The brain is a highly metabolic and oxygen hungry organ that calls on many systems to support it. When we exercise, we improve our lung function, which not only sends extra oxygen to our muscles, but also oxygenates our brain. Exercise also improves the heart and vascular system, which fuels circulation through all our organs, delivering oxygen and energy-rich carbohydrates to the brain, and carrying away waste products.
The dynamic brain
From a chemical perspective, exercise can create new brain cells and increase the longevity of existing brain cells.

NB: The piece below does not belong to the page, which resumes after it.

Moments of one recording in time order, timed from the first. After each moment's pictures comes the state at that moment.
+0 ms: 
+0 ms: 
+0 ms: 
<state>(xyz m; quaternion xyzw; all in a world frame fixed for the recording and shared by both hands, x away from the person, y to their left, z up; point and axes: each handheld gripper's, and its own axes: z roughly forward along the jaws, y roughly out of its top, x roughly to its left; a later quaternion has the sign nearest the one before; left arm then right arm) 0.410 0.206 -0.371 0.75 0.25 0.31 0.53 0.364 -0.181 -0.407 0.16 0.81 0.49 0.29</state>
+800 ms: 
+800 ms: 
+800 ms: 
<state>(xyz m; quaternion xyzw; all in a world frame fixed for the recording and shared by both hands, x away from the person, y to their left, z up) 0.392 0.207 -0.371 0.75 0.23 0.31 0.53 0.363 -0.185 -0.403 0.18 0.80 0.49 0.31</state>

This works through the activity of skeletal muscle during exercise releasing a number of different compounds, in particular a protein known as Brain Derived Neurotrophic Factor (BDNF).

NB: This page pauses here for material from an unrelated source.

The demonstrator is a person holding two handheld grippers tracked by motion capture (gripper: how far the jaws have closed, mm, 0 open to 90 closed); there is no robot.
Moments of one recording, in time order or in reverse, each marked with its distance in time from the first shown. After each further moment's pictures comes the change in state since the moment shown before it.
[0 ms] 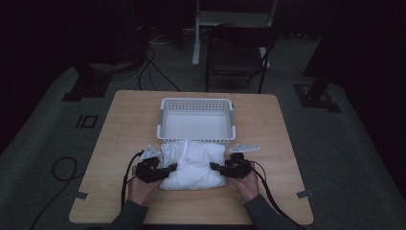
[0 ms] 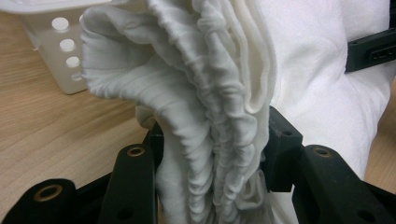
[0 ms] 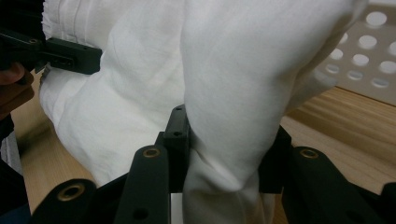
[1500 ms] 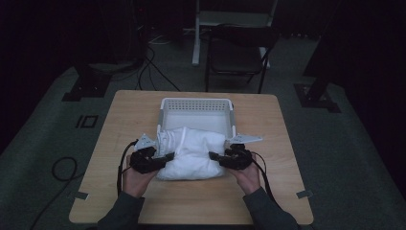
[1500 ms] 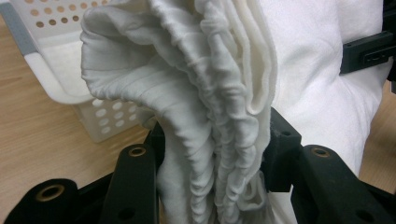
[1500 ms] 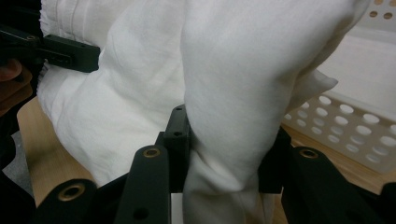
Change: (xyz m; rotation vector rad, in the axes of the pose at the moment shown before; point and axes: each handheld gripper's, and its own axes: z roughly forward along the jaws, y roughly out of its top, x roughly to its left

From a hormonal perspective, exercise most famously stimulates the release of dopamine and endorphins. The specific cocktail of hormones have positive effects on mood and concentration. Dopamine has been shown to have a positive effect on our motivation and discipline, increasing our ability to get to those tasks we’ve been avoiding.
How exercise helps
The benefits to the brain are dramatic when it is well supplied with oxygenated blood and fuel, when our neurons and glial cells in our brain are healthy and resistant to damage, and in when it is in a rich hormonal environment conducive to performance. Research studies have found:
- Higher aerobic fitness is strongly related to higher working memory and attention  and exercising while learning increases the effect of learning – in this particular case learning a new language .
- The amount of aerobic exercise performed by adolescents is positively correlated with increased academic performance, behaviour  and mental health .

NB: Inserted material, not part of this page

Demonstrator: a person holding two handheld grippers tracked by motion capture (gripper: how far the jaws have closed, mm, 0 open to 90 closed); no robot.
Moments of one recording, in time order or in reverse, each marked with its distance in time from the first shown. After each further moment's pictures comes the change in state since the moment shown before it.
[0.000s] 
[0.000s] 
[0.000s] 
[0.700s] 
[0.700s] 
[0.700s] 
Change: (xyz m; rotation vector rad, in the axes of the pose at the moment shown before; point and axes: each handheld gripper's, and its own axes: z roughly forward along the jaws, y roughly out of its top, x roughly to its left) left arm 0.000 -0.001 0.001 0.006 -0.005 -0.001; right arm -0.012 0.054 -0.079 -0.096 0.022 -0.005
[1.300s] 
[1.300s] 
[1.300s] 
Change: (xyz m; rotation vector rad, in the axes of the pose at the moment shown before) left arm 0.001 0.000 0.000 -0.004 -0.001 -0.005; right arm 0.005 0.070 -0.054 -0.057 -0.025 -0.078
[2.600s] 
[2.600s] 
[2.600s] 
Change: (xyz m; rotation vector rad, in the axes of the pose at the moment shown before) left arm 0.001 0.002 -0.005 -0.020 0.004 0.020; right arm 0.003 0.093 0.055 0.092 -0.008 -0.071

- Hormonal regulation and improved cognitive function are a powerful mood booster and can reduce the risk of depression or reduce the effect of depression in both children and adults .
Exercise also combats the natural loss of brain cells – both the amount and the quality – and this can significantly reduce the risk of many age-related brain disorders such as Parkinson’s Disease, Alzheimer’s Disease, and contributing disorders for dementia .
It is never too late to start exercising and improving both your physical and brain health, and research suggests that the more experienced and advanced with exercise you are, the greater the effect each workout will have on your brain health.